Typical price: £585
What is it: Digital SLR with interchangeable lens system and 8-megapixel sensor
What we think: Olympus has packed the E-500 with features in a bid to compete in the growing sub-£700 dSLR market
Olympus E-500 with 14-45mm lens Review
Reviewed on: 1 March 2006

In continuous-drive mode when shooting standard JPEG images, we measured an adequate capture rate of 2.5fps and you can shoot almost indefinitely until your card fills up. In TIFF or raw mode the number of continuous shots per burst drops to 5, but the speed is impressive at 2.6fps.
One feature that occasionally underperformed was the automatic white balance. The colour balance looked good for shots taken in sunlight or while using a flash, but photos taken in more challenging lighting situations, such as in the cool shade next to a building or indoors using artificial light, had significant colour casts if the flash wasn't used. For those lighting conditions, we recommend that users manually adjust the white-balance settings. If in doubt, shoot raw files so that you can adjust the white balance with raw-image-editing software later.
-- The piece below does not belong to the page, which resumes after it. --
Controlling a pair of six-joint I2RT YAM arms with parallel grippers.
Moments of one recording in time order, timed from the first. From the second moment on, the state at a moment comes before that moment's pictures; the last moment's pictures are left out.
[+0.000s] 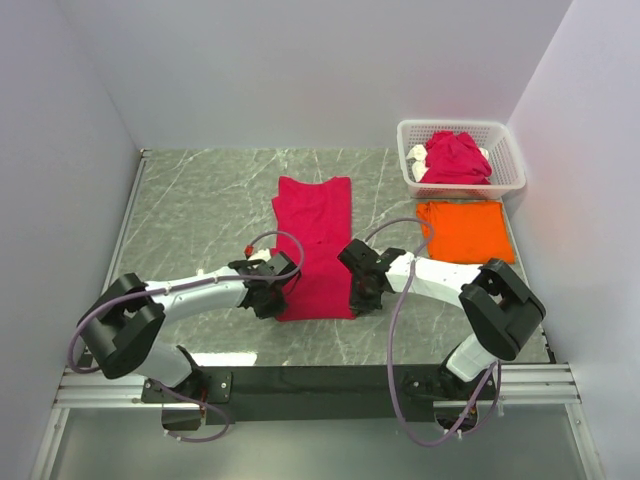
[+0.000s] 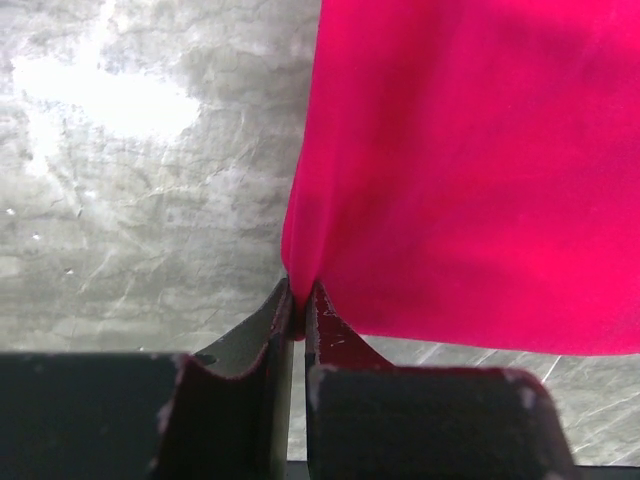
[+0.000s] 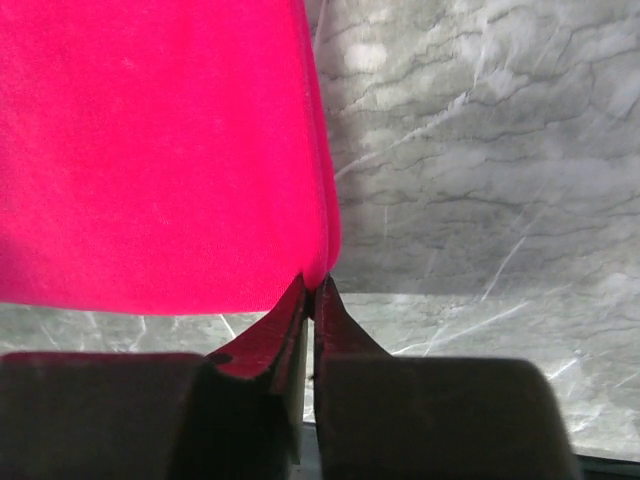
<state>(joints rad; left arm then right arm) -0.84 1.46 0.77 -0.59 -0.23 -1.12 0.78 1.57 0.85 -0.61 0.03 0.91</state>
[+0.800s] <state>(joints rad) -1.08 0.93 0.67 -0.88 0.08 -1.23 1.04 1.15 0.73 -0.89 -0.12 0.89</state>
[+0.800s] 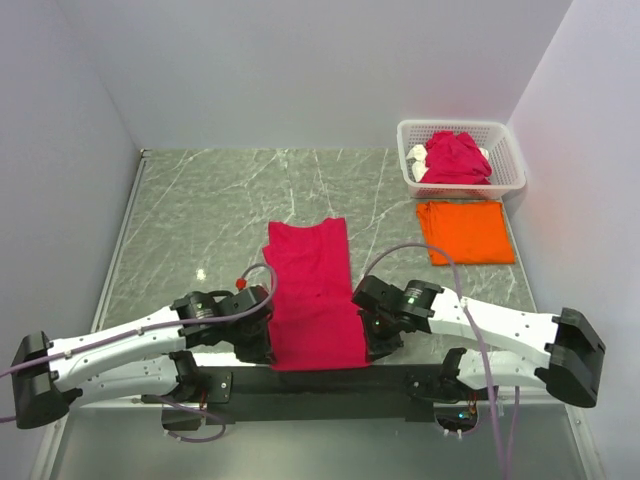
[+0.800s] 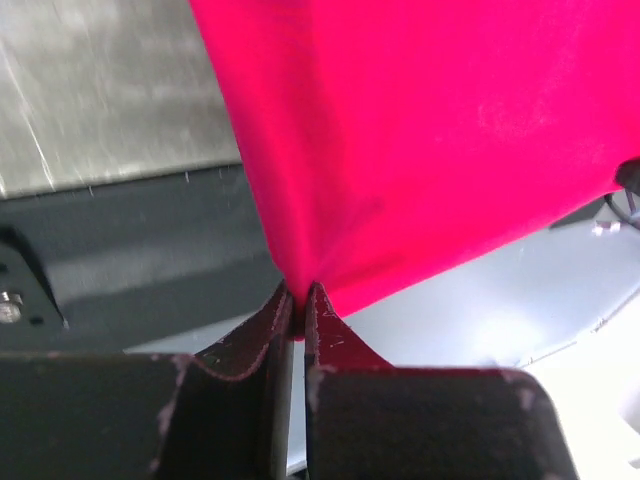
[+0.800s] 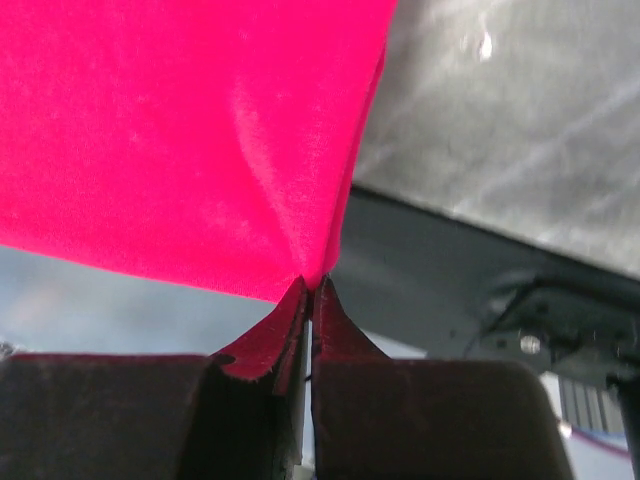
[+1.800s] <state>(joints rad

The Olympus E-500's 64mm LCD monitor is bright, sharp and colourful and it's also easy to view from a variety of angles. The optical viewfinder on the other hand is a bit small. It also has a notably short eye point of 16mm -- that's the maximum distance from the eyepiece at which the image looks sharp. We recommend picking up the ME-1 eyepiece magnifier that Olympus makes for the E-500, especially if you wear glasses as it really makes a noticeable difference.
The small built-in flash usually gave even lighting to a completely darkened room, but the standard flash setting was occasionally a bit overblown for close-up portraits. However, with the flash-bracketing functions and the ability to reduce the flash power, you can compensate for this.
Image quality
The Olympus E-500's images are generally excellent, particularly at the lower ISO ratings. In most shooting conditions our test photos showed nicely balanced colours, good sharpness, accurate automatic exposures and no visible purple fringing around details with contrast.
Our test images were clean and free of noticeable noise up to ISO 400. A handful of colourful speckles show up in dark areas at ISO 800, but even at that setting the highlights show little noise. Images shot at ISO 1,600 are fairly noisy, although the noise-reduction feature makes it less noticeable -- with the trade-off that shooting time is doubled.